IP = @(s,y) 2*(2-s).*(y./r(s,y)).*F_Line(r(s,y)); F_Plane = @(y) sum(chebfun(@(s) IP(s,y), [0 2],'singmap', [0.5 0])); % F_Plane = chebfun(@(y) F_Plane(y), [0 4], ... % 'vectorise', 'exps',[-1.5 0], 'singmap',[0.5 0]);
To compute the force between two cubes, we integrate over the planes which form them using the force computed above. Here we get two equations, one representing planes which are separated by at most a distance of two, and the other for planes separated by 2 to 4 units.
ICa = @(y) y*F_Plane(y); ICb = @(y) (4-y)*F_Plane(y);
Now we do the actual computation -- integrating with respect to y.
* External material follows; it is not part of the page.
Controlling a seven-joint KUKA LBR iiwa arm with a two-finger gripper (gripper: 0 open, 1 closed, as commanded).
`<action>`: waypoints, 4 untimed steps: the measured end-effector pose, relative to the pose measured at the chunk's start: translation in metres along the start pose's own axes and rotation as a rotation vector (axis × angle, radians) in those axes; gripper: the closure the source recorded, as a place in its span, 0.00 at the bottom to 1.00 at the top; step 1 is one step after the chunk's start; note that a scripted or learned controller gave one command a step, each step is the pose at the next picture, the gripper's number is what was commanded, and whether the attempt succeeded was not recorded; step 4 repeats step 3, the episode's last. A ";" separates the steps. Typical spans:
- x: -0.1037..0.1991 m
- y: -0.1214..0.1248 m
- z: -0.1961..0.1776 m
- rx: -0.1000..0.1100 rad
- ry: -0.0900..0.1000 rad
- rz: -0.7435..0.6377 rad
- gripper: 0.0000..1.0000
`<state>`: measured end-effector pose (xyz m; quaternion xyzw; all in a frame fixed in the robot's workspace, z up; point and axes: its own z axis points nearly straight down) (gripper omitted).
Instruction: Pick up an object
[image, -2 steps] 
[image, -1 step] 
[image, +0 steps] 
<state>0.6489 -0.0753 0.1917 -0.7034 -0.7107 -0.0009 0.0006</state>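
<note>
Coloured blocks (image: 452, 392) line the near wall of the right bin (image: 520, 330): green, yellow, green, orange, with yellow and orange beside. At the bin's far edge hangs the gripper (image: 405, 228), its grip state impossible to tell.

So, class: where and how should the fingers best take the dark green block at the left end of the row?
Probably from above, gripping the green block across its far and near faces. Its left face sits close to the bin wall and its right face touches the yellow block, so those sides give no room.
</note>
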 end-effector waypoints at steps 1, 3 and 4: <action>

Experiments show we need to weaken the tolerance a little here, though the final effect is minimal since the results are then integrated.
F_CubeA = sum(chebfun(ICa,[0 2],'vectorize','singmap',[0.25 0],'eps',1e-10)); F_CubeB = sum(chebfun(ICb,[2 4],'vectorize'));
Adding these results, and dividing by 16 to return to the original unit cube case, we arrive at the solution:
format long F = (F_CubeA + F_CubeB)/16 toc
F = 0.925981260557294 Elapsed time is 3.667282 seconds.
For comparison Fornberg has also found the exact solution analytically :
exact = (26*pi/3 - 14 + 2*sqrt(2) - 4*sqrt(3) + 10*sqrt(5) - ... 2*sqrt(6) + 26*log(2) - log(25) + 10*log(1+sqrt(2)) + ... 20*log(1+sqrt(3)) - 35*log(1+sqrt(5)) + 6*log(1+sqrt(6)) - ... 2*log(4+sqrt(6)) - 22*atan(2*sqrt(6)))/3
exact = 0.925981260557296
Here is the difference:
error = abs(F-exact)
error = 1.665334536937735e-15
Finally, we note that Hackbusch  has also developed general algorithms for computing integrals of this kind, including exact formulas in certain cases, though the results are not directly comparable since his emphasis is on the potential (integral of inverse-linear) rather than the force (integral of inverse-square).
 L. N. Trefethen, Ten digit problems, in D. Schleicher and M. Lackmann, eds., Invitation to Mathematics: From Competitions to Research, Springer, 2011.
 W. Hackbusch, Direct integration of the Newton potential over cubes, Computing 68, 193-216, 2002.